Here are a few use cases for this project:
-
Autonomous Vehicle Navigation: The model can be used in self-driving car systems to recognize traffic signs accurately. This would enable autonomous vehicles to follow traffic rules and regulations, analyzing every sign whether it’s about speed limit or stop-and-go indications to navigate the roads safely.
-
Traffic Rule Compliance: This model can be used in driver assistance systems to ensure that drivers comply with all traffic rules. Alerts can be generated when drivers exceed the speed limit or don't stop at red lights, fostering safer roads.
-
Road Safety Training Programs: This model allows Driving schools and automotive companies to build simulations and education programs.
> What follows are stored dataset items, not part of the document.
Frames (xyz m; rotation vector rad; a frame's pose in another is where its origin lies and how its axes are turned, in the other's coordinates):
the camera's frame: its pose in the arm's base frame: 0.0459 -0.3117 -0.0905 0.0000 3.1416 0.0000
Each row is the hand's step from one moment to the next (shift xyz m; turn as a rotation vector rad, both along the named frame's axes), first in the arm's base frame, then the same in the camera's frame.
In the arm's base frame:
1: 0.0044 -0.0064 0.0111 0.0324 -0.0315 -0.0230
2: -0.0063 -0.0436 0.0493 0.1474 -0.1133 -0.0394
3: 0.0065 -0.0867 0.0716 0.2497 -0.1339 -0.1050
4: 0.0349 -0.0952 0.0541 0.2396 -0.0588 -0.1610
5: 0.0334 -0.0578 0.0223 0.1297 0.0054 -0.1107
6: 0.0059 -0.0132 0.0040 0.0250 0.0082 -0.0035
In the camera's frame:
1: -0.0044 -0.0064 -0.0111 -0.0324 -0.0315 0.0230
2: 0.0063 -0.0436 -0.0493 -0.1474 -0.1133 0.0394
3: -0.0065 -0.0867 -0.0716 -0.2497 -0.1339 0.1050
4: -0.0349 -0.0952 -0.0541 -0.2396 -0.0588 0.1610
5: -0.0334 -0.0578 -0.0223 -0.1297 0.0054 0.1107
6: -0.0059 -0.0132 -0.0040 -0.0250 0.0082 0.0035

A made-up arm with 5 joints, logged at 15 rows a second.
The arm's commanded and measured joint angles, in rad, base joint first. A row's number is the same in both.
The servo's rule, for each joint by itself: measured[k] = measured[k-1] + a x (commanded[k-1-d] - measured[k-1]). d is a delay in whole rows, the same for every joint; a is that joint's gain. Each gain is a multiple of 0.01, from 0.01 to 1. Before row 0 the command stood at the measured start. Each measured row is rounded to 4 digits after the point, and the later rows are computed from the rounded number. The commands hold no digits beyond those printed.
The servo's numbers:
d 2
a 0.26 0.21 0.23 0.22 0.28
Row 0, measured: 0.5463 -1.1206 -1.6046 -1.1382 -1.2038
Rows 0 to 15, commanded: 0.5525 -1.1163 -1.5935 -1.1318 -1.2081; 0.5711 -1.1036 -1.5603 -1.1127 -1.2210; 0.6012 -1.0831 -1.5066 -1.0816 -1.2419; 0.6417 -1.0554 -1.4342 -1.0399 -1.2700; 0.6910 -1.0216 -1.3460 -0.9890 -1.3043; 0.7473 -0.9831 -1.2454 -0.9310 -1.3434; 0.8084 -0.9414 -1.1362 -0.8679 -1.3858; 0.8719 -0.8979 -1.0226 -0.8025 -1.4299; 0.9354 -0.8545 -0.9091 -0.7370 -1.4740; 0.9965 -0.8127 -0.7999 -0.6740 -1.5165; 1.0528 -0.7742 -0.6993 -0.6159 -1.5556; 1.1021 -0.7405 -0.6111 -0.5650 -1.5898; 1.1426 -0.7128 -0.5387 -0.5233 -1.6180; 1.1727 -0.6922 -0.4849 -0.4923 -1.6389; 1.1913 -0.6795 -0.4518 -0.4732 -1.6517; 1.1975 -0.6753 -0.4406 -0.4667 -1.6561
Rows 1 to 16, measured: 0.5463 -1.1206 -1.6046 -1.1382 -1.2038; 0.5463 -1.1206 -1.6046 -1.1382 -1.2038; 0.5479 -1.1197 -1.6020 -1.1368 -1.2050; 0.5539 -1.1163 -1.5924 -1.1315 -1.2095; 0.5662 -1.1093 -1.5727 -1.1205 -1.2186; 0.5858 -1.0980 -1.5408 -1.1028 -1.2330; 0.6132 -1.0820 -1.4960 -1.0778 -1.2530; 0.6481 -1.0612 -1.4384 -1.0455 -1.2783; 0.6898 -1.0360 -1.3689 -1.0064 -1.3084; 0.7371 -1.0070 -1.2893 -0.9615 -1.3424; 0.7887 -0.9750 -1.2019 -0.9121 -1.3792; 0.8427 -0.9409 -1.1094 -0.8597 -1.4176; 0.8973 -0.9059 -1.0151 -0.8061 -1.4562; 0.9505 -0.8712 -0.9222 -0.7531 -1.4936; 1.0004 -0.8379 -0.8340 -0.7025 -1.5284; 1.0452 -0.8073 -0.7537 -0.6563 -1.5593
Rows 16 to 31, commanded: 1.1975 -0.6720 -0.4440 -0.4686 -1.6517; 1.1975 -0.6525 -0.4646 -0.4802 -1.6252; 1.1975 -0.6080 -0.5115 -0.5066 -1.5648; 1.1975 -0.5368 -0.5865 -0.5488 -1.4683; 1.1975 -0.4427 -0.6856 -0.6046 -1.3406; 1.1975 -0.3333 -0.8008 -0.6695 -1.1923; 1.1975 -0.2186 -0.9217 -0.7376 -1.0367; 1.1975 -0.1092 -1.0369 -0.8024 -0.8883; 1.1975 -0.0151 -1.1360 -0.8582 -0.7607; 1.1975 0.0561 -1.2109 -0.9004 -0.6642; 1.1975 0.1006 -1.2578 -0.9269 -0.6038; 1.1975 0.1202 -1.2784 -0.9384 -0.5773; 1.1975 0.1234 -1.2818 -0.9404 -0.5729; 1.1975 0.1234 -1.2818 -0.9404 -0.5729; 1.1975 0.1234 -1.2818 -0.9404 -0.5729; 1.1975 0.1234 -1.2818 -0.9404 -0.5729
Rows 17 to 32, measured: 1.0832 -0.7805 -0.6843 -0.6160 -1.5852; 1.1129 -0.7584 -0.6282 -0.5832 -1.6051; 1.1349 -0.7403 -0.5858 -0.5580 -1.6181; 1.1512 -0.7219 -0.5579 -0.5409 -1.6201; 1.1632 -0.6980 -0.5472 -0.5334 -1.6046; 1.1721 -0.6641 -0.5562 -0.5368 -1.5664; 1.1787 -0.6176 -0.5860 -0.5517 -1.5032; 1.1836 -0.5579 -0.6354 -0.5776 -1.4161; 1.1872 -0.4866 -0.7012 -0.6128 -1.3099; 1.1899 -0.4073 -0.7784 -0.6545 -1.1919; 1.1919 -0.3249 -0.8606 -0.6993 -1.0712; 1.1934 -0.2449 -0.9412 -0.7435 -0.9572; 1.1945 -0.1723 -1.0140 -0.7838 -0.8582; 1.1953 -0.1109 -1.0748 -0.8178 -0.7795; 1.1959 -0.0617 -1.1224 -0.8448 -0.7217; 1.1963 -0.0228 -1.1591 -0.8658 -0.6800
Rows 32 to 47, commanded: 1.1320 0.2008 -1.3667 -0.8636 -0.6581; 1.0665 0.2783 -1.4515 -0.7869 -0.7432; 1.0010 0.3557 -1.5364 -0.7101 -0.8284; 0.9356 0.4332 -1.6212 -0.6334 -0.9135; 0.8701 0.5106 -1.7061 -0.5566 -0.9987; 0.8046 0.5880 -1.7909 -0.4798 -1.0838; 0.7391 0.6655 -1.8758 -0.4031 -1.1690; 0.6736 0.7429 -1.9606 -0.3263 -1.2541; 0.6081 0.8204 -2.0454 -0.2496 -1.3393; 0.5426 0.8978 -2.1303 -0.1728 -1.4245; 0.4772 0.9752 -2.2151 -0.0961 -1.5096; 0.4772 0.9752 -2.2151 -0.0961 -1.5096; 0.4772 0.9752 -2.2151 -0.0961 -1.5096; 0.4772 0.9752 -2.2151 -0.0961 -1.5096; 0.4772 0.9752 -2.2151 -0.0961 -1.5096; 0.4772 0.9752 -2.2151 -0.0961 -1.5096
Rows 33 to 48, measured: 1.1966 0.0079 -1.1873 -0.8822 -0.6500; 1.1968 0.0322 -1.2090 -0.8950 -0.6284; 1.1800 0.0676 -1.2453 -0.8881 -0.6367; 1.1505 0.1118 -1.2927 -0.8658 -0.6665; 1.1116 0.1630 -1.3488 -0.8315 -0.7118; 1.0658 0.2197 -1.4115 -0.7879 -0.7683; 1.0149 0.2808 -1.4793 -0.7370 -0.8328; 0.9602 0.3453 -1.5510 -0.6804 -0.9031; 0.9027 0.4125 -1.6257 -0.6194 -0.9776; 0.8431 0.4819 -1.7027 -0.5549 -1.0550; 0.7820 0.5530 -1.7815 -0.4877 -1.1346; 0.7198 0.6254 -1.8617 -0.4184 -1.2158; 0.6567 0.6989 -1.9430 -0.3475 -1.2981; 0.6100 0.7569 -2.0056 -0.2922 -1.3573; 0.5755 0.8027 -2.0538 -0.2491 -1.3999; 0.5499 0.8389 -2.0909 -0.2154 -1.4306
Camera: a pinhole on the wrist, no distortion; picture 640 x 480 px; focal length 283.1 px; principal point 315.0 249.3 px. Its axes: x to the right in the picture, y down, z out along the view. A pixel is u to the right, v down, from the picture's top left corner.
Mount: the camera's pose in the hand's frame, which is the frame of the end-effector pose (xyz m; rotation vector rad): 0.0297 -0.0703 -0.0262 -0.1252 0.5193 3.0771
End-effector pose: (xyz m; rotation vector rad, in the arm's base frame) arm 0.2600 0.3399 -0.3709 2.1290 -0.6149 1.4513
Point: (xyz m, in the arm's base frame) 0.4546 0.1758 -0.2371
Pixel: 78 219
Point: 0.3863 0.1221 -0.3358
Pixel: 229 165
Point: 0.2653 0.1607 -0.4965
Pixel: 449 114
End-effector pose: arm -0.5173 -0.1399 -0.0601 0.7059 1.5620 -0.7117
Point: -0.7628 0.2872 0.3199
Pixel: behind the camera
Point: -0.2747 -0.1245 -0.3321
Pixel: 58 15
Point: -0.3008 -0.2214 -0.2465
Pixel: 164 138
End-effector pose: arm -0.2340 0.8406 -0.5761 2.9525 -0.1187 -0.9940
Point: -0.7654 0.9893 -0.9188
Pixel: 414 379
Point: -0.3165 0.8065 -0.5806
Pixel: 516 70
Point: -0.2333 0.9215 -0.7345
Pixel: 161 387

These programs can guide new drivers in identifying and responding to different traffic signs, thus enhancing road safety knowledge.
-
Smart City Infrastructure: City authorities could use this model in connected CCTV or IoT infrastructure to track and monitor traffic compliance in real time, helping identify areas with frequent rule violations for potential improvement.
-
Road Network Analysis: Transportation engineering researchers can use this model to analyze how efficiently different sign classes are distributed and recognized around the city. This data can be instrumental in planning more efficient and safer road networks.
The media files used to test the model predictions are taken from pexels.com.